Exhibit 3.1
FORM OF
CERTIFICATE OF AMENDMENT
OF THE
CERTIFICATE OF INCORPORATION
OF ENZO BIOCHEM, INC.
ARTICLE I
The name of the corporation is “Enzo Biochem, Inc.” (the “Corporation”).
ARTICLE II
The purpose for which the Corporation is formed is to engage in any lawful act or activity for which corporations may be organized under the New York Business Corporation Law, provided that the Corporation is not formed to engage in any act or activity which requires the consent or approval of any state official, department, board, agency or other body, without such consent or approval first being obtained. The business and affairs of the Corporation shall be managed by or under the direction of the Board of Directors of the Corporation (the “Board”).
ARTICLE III
The office of the Corporation is to be located in County of Suffolk, State of New York.
ARTICLE IV
The Corporation is authorized to issue one class of capital stock to be designated Common Stock.
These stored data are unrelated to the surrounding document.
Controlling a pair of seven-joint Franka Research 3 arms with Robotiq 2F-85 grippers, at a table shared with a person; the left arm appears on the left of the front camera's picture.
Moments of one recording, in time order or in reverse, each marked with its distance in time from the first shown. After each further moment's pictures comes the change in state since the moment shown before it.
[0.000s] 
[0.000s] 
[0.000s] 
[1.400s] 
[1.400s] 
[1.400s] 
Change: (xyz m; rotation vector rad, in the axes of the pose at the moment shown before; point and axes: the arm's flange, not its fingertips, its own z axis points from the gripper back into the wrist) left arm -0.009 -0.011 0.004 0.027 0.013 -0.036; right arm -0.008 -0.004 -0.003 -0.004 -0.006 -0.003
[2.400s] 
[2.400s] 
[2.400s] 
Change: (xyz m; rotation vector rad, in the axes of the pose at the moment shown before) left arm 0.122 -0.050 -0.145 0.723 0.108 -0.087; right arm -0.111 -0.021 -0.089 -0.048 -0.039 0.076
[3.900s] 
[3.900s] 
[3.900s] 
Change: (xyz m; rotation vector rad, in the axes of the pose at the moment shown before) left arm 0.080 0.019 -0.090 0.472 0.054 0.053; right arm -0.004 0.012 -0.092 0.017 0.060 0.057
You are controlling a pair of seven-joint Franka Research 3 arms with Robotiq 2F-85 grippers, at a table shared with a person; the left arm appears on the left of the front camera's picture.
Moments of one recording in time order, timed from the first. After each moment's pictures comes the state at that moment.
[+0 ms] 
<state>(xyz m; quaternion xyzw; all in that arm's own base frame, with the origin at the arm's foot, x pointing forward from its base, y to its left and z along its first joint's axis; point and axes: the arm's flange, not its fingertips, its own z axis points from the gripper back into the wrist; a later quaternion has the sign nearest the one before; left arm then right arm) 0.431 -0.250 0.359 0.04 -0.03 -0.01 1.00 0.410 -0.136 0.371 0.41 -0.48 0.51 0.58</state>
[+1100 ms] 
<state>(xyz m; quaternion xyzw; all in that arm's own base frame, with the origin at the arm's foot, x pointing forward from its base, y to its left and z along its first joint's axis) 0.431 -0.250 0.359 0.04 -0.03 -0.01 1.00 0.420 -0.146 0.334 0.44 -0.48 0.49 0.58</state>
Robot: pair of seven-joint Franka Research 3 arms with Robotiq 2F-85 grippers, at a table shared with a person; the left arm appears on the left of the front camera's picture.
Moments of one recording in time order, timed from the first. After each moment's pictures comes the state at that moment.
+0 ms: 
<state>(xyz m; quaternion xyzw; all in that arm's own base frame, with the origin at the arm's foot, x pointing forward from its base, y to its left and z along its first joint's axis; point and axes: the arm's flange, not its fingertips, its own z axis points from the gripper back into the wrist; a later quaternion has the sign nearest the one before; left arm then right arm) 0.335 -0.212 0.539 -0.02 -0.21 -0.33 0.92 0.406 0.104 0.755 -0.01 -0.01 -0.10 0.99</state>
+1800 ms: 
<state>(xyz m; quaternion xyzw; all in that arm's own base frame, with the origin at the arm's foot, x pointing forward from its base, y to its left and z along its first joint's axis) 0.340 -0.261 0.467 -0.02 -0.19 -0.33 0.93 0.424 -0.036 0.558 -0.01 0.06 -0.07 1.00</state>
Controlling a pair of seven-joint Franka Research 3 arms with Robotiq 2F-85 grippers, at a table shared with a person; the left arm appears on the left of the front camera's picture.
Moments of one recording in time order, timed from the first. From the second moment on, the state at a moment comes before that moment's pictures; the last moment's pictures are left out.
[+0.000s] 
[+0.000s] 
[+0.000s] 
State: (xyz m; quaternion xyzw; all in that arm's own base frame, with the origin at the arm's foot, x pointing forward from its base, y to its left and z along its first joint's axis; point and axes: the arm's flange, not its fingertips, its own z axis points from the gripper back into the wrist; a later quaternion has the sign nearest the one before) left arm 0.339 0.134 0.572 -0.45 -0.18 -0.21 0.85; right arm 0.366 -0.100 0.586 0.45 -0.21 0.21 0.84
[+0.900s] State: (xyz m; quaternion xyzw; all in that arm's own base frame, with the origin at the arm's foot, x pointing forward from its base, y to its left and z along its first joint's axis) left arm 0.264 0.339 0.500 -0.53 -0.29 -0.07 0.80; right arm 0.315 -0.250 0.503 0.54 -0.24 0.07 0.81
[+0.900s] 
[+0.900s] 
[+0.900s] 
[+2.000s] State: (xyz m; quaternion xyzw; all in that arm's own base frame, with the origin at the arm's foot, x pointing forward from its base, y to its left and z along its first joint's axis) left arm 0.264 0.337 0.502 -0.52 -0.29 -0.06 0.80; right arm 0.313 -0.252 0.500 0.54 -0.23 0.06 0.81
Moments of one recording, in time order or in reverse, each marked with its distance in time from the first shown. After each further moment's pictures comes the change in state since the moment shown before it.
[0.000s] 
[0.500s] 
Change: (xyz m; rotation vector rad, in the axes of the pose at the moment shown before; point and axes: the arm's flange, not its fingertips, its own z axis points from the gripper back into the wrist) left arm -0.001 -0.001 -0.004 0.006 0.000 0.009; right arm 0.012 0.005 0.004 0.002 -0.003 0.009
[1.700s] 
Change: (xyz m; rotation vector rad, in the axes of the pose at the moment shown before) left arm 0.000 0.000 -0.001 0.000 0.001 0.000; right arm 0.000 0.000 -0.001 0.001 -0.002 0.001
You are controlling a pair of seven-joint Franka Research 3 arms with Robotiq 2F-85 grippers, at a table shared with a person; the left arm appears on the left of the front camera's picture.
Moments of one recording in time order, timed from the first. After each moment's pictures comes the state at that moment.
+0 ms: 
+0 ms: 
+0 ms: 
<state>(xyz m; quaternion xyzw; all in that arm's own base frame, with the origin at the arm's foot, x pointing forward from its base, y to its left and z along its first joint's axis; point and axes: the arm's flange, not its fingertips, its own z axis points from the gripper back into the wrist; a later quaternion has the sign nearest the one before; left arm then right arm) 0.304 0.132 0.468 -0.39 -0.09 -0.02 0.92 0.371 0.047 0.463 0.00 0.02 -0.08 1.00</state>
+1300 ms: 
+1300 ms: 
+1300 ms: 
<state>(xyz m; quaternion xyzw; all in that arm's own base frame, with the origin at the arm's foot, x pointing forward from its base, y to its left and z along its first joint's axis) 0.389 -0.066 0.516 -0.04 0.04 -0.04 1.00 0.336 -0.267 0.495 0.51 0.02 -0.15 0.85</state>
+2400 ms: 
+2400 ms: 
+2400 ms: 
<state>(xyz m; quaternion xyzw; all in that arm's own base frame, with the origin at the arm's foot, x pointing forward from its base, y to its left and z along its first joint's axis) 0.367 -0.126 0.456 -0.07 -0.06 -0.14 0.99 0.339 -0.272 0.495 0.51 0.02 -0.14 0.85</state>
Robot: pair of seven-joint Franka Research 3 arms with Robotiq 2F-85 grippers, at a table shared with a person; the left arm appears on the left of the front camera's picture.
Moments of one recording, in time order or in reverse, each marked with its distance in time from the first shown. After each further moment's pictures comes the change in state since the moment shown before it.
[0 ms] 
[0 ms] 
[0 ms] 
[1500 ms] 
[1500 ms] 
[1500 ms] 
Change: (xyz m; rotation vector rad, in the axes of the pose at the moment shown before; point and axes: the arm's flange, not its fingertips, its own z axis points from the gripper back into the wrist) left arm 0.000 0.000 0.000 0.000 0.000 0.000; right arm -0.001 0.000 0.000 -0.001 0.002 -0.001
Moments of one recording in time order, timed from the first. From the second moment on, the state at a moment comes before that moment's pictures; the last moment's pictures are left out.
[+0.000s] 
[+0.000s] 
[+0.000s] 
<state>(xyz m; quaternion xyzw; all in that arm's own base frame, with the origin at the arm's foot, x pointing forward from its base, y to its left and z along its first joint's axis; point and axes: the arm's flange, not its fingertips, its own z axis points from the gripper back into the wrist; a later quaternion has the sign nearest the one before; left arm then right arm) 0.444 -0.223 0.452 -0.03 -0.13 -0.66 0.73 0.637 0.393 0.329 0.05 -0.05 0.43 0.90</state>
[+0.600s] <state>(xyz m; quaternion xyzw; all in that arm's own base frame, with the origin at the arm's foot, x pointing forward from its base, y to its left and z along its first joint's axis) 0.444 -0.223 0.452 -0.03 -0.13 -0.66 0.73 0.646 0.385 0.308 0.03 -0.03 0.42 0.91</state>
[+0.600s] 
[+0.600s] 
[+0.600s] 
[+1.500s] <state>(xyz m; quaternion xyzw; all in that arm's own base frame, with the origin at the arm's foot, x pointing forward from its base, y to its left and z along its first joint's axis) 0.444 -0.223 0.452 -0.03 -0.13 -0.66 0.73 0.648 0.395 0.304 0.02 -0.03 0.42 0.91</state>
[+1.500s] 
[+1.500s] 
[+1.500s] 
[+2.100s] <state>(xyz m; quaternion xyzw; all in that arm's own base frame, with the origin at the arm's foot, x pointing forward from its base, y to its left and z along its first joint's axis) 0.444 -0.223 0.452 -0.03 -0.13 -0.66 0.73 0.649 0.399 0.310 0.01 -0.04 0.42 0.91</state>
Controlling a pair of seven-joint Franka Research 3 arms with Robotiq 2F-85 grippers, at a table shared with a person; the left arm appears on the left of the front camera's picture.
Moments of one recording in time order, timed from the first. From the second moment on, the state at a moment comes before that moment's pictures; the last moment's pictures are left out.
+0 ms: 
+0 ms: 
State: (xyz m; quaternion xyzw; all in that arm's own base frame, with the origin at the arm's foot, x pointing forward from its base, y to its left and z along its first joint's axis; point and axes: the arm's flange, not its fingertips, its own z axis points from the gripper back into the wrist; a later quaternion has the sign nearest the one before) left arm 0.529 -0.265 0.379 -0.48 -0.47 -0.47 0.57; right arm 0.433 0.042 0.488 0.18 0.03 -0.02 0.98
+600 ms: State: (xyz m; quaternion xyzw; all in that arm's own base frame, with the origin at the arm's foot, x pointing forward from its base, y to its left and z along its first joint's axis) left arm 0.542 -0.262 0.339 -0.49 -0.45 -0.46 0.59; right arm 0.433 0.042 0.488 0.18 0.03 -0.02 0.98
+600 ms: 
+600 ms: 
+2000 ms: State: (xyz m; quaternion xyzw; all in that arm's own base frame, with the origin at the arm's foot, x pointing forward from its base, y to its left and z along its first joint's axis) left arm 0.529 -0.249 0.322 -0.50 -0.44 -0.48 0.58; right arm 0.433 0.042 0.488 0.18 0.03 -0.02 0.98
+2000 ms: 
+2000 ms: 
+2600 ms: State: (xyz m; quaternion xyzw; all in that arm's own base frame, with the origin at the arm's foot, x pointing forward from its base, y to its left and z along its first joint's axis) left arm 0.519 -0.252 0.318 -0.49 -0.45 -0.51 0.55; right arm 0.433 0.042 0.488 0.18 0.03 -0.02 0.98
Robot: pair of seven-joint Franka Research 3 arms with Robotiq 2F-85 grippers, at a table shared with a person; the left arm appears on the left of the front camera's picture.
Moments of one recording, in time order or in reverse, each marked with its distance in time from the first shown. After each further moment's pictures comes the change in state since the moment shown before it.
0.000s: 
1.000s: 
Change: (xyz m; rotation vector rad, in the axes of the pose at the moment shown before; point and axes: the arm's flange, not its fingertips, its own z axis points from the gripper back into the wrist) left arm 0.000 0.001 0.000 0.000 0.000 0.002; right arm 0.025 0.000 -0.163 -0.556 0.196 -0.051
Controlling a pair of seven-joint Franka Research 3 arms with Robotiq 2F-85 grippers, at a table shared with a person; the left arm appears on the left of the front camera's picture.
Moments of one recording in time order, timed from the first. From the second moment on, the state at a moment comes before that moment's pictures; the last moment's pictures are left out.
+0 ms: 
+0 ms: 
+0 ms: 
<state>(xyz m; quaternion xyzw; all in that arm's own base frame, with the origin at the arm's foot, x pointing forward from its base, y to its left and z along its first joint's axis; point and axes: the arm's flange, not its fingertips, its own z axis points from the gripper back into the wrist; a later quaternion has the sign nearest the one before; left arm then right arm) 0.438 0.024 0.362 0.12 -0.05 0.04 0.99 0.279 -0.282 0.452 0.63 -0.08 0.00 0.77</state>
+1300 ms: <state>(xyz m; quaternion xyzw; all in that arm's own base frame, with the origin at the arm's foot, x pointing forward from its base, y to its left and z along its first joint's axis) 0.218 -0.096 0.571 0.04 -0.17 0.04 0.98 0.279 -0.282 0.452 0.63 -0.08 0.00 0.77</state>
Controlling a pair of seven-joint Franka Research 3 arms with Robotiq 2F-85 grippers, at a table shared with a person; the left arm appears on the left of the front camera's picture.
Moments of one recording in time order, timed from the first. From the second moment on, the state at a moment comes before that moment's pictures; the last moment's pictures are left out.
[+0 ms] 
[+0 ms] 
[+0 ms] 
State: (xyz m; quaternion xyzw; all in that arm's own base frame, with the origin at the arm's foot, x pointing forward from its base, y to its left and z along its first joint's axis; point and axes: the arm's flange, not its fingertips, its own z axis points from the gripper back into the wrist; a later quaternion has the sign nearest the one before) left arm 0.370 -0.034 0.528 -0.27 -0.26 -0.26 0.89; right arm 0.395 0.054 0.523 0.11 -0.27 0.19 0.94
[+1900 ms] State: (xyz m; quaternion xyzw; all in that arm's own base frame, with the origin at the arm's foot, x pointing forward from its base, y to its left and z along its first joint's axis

The total number of shares of Common Stock authorized to be issued is two hundred (200) shares without par value.
ARTICLE V
The Secretary of State of New York is designated as the agent of the Corporation upon whom process against the Corporation may be served. The post office address to which the Secretary of State shall mail a copy of any process against the Corporation served upon the Secretary of State is: 81 Executive Blvd, Suite 3, Farmingdale NY 11735.
ARTICLE VI
The name and address of the registered agent which is to be the agent of the Corporation upon whom process against it may be served, are CT Corporation System, 28 Liberty Street, New York, NY 10005.
ARTICLE VII
The Bylaws of the Corporation may fix and alter, or provide the manner for fixing and altering, the number of directors constituting the whole Board. Unless and except to the extent that the Bylaws of the Corporation shall so require, the election of directors of the Corporation need not be by written ballot, and directors need not be shareholders of the Corporation
ARTICLE VIII
In furtherance and not in limitation of the powers conferred by law, the Board is expressly authorized and empowered to make, alter and repeal the Bylaws of the Corporation by a majority vote at any regular or special meeting of the Board or by written consent, subject to the power of the shareholders of the Corporation to alter or repeal any Bylaws made by the Board.
ARTICLE IX
Any action required or permitted to be taken at any annual or special meeting of shareholders may be taken without a meeting, without prior notice and without a vote, if a consent or consents in writing, setting forth the action so taken, shall be signed by the holders of outstanding stock having not less than the minimum number of votes that would be necessary to authorize or take such action at a meeting at which all shares entitled to vote thereon were present and voted. Prompt notice of the taking of the corporate action without a meeting by less than unanimous written consent shall be given to those shareholders who have not consented in writing.
ARTICLE X
The Corporation reserves the right at any time and from time to time to amend, alter, change or repeal any provision contained in this Certificate of Incorporation, and any other provisions authorized by the laws of the State of New York at the time in force that may be added or inserted, in the manner now or hereafter prescribed by law, and all rights, preferences and privileges of whatsoever nature conferred upon shareholders, directors or any other persons whomsoever by and pursuant to this Certificate of Incorporation in its present form or as hereafter amended are granted subject to the right reserved in this Article.
ARTICLE XI
The Corporation shall, to the fullest extent permitted by the Business Corporation Law of the State of New York, indemnify any and all persons whom it shall have power to indemnify from and against any and all of the expenses, liabilities or other matter as provided under Article Seven of the Business Corporation Law of the State of New York.